An Important Computational Advantage of Structured SDR Coding (e.g., Sparsey) over Flat SDR Coding (e.g. Kanerva) Models and over Optimization-centric "Sparse Coding" (e.g., Olshausen & Field) Models

In SDR, each item (percept, concept) is represented by a small subset of units chosen from a much larger field of units.

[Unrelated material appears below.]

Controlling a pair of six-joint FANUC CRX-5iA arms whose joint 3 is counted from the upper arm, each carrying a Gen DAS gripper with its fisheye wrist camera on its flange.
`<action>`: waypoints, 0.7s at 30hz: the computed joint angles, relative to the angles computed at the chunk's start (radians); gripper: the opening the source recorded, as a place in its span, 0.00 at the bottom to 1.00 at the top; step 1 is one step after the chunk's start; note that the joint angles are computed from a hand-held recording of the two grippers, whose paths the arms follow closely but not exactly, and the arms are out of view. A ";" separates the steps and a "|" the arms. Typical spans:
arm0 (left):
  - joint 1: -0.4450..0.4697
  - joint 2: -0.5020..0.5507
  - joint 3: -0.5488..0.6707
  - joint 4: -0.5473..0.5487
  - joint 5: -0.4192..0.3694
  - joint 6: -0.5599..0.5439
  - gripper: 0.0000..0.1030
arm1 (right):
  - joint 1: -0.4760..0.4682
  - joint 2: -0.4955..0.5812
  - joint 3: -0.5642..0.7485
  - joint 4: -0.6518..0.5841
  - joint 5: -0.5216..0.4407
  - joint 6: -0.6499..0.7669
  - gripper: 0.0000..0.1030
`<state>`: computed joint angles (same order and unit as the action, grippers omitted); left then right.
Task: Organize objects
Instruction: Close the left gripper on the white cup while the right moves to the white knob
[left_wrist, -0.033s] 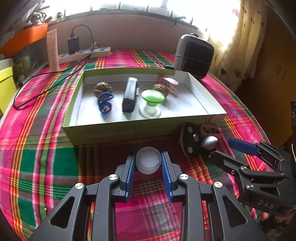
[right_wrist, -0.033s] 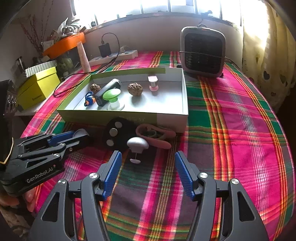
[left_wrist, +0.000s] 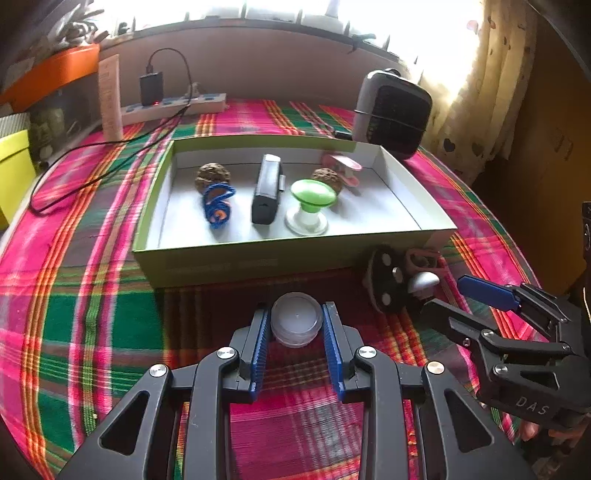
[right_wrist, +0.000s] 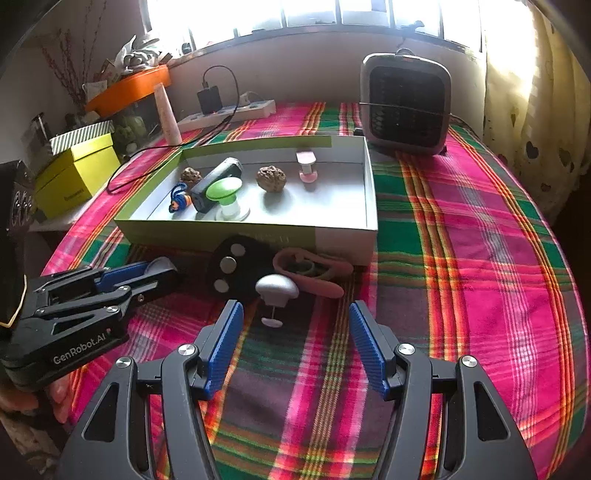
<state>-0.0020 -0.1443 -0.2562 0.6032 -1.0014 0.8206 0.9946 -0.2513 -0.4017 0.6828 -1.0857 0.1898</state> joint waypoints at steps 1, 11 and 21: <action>0.004 0.000 -0.002 0.004 -0.002 0.000 0.26 | -0.001 0.005 0.004 0.000 -0.006 -0.004 0.59; 0.033 0.012 -0.005 0.043 -0.019 -0.012 0.26 | -0.006 0.009 0.005 0.009 0.012 -0.020 0.53; 0.039 0.020 -0.007 0.069 -0.030 -0.020 0.26 | -0.031 0.013 0.007 -0.010 0.049 -0.039 0.40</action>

Figure 1 shows two kinds of SDR coding field, a “flat” field of M binary units, e.g., as used in Kanerva’s "Sparse Disributed Memory" (SDM), and a structured field of units as used in Sparsey, where the field consists Q winner-take-all (WTA) competitive modules (CMs), each with K binary units; here, Q=19, K=10. To make the two fields commensurate, we define M=K×Q. In both cases, 10% (1/10) of the units are active in any code; example codes shown in the figure.

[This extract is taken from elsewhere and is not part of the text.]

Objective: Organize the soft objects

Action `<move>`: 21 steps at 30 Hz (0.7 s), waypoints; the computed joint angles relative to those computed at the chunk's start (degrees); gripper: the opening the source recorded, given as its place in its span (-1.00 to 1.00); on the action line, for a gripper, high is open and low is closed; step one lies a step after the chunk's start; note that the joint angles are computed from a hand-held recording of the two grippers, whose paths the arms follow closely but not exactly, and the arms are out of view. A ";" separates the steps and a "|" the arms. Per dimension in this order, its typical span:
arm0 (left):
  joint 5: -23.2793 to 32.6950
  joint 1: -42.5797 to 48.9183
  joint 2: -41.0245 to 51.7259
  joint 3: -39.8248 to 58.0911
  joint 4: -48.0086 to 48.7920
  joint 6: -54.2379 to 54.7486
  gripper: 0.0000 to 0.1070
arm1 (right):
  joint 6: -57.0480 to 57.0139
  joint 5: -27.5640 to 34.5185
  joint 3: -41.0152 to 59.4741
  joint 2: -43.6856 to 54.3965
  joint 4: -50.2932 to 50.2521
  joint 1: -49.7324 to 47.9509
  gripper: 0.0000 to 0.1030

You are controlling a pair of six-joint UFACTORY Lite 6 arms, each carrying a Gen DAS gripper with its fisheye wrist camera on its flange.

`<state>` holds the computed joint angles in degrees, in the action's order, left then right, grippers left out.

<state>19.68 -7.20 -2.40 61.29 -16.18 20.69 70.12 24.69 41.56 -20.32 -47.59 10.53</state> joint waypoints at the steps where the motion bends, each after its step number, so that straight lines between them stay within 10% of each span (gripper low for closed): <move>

advantage of structure vs. flat SDR coding field

Figure 1: Two kinds of SDR coding fields. a) A “flat”, Kanerva-type SDR field of M=190 units. b) A structured, Sparsey SDR field of Q WTA competitive modules (CMs), each with K=10 units, for a total of K×Q = M units

Sparsey’s structured format has an important computational advantage over the flat field. Consider that in either the flat or structured case, the act of activating a code has two conceptual pieces:

  1. Selecting the specific units that will be activated; and
  2. Enforcing that only those selected units activate (i.e., enforcing the sparsity).

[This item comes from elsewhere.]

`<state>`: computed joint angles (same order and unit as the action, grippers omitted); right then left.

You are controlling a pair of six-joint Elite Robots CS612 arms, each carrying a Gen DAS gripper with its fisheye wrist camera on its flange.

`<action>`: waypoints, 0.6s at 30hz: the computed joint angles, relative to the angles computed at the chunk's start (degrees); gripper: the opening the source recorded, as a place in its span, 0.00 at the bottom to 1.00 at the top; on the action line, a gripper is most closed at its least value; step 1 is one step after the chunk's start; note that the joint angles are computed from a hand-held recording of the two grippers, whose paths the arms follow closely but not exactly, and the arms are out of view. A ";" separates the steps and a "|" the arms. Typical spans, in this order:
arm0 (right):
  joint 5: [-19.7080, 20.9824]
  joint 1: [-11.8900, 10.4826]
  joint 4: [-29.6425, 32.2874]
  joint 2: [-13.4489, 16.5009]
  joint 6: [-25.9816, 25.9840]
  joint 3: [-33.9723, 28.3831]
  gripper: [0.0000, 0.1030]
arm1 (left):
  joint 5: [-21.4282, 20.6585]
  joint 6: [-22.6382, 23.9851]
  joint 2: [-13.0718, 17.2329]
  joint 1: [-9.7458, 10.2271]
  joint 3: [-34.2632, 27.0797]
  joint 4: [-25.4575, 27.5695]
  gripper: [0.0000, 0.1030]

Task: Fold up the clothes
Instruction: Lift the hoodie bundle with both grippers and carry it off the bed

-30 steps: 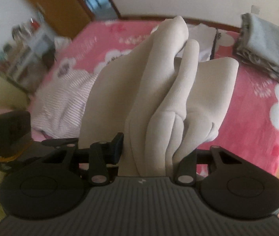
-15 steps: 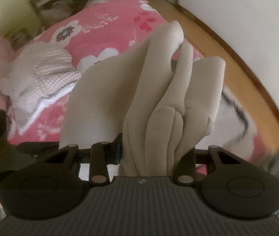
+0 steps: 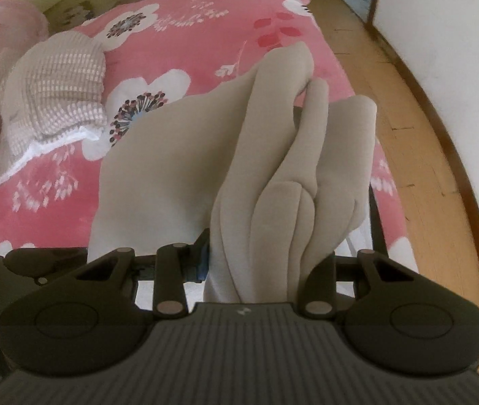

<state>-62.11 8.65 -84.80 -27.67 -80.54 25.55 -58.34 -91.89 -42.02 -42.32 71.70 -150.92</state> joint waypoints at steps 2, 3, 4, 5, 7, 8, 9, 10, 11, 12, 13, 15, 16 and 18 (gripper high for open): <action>-0.96 0.21 0.93 2.27 1.83 -2.82 0.43 | -2.29 0.05 0.84 0.50 -0.26 -0.07 0.83; -1.93 0.34 -1.61 2.22 3.70 -1.54 0.45 | -2.95 0.33 1.15 0.64 -0.07 -0.59 0.84; -3.04 0.48 -6.14 1.38 5.82 1.50 0.55 | -3.49 0.76 1.41 0.75 0.23 -1.49 0.85; -4.23 0.63 -10.36 0.77 7.86 4.08 0.70 | -3.64 1.69 1.50 0.80 0.94 -3.75 0.85; -3.74 0.36 -16.68 -0.24 10.48 7.82 0.85 | -4.25 1.43 1.58 1.00 2.39 -7.97 0.85; -2.70 0.03 -18.06 -0.44 11.62 8.53 0.90 | -4.63 0.61 1.59 1.14 3.12 -9.99 0.85; -1.67 -0.29 -19.44 -0.62 12.79 9.21 0.92 | -5.00 -0.22 1.61 1.27 3.84 -12.00 0.85; -0.16 -0.79 -21.53 -1.14 14.32 10.46 0.92 | -5.30 -1.12 1.67 1.39 4.45 -13.91 0.85; 1.70 -1.45 -24.19 -1.89 16.21 12.11 0.92 | -5.38 -2.22 1.81 1.47 4.80 -15.46 0.86; 3.53 -2.10 -26.90 -2.55 18.22 13.62 0.92 | -5.45 -3.32 1.96 1.54 5.13 -17.00 0.87; 5.52 -2.86 -31.60 -3.46 21.32 15.89 0.92 | -5.48 -4.20 2.11 1.61 5.36 -18.32 0.87; 9.43 -4.56 -42.71 -5.06 32.30 20.42 0.92 | -5.44 -4.46 2.29 1.57 5.26 -19.21 0.87; 11.24 -5.58 -46.42 -5.57 38.30 21.83 0.92 | -5.39 -4.73 1.82 1.18 5.39 -18.96 0.87; 15.16 -7.44 -49.88 -7.12 49.78 25.82 0.92 | -5.37 -5.26 0.98 0.50 5.61 -18.62 0.87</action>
<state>-46.95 1.20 -134.68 -34.79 -30.76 51.36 -63.72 -97.15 -41.04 -41.81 77.31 -169.54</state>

In Sparsey’s case, these two pieces are computationally one: no additional computational steps beyond choosing the winner in each CM are needed specifically to enforce sparsity. Thus sparsity is enforced architecturally, or statically. Specifically, a single iteration over a CM’s K units finds the most implicated (e.g., on the basis of the input summations) unit and this is done for each of the Q CMs, i.e., a total of K×Q = M comparisons to determine the whole code. In contrast, the SDM is essentially one big Q-WTA field, i.e., the Q most implicated units out of the entire field are activated. Minimally, this requires iterating over all M units comprising the field to find the max, then iterating over the M-1 remaining units to find the second most implicated unit, etc., Q times, i.e., M + M-1 + … + M-Q comparisons. If Q << M, this is approximately M×Q comparison. Thus, Sparsey’s architectural enforcement of sparsity is a factor Q more efficient than is possible for “flat” field, where, in practical systems, Q will be at least order 100.

In fact, Sparsey enjoys this same advantage (see this post) with respect to any optimization-centric “sparse coding” model in which a sparsity penalty term, i.e., some norm on the total activity of the coding field, is added to the objective function, e.g., Olshausen & Field, and thus adds significant computation. In these types of models the coding field is a flat field of units and the two conceptual pieces of selecting the units to be included in a code (which in such models, is generally an iterative process of convergence, involving many epochs over the whole training set, as opposed to Sparsey’s sing-trial code selection process) and enforcing sparsity are even more explicitly separate computationally than for the Q-WTA SDR coding field.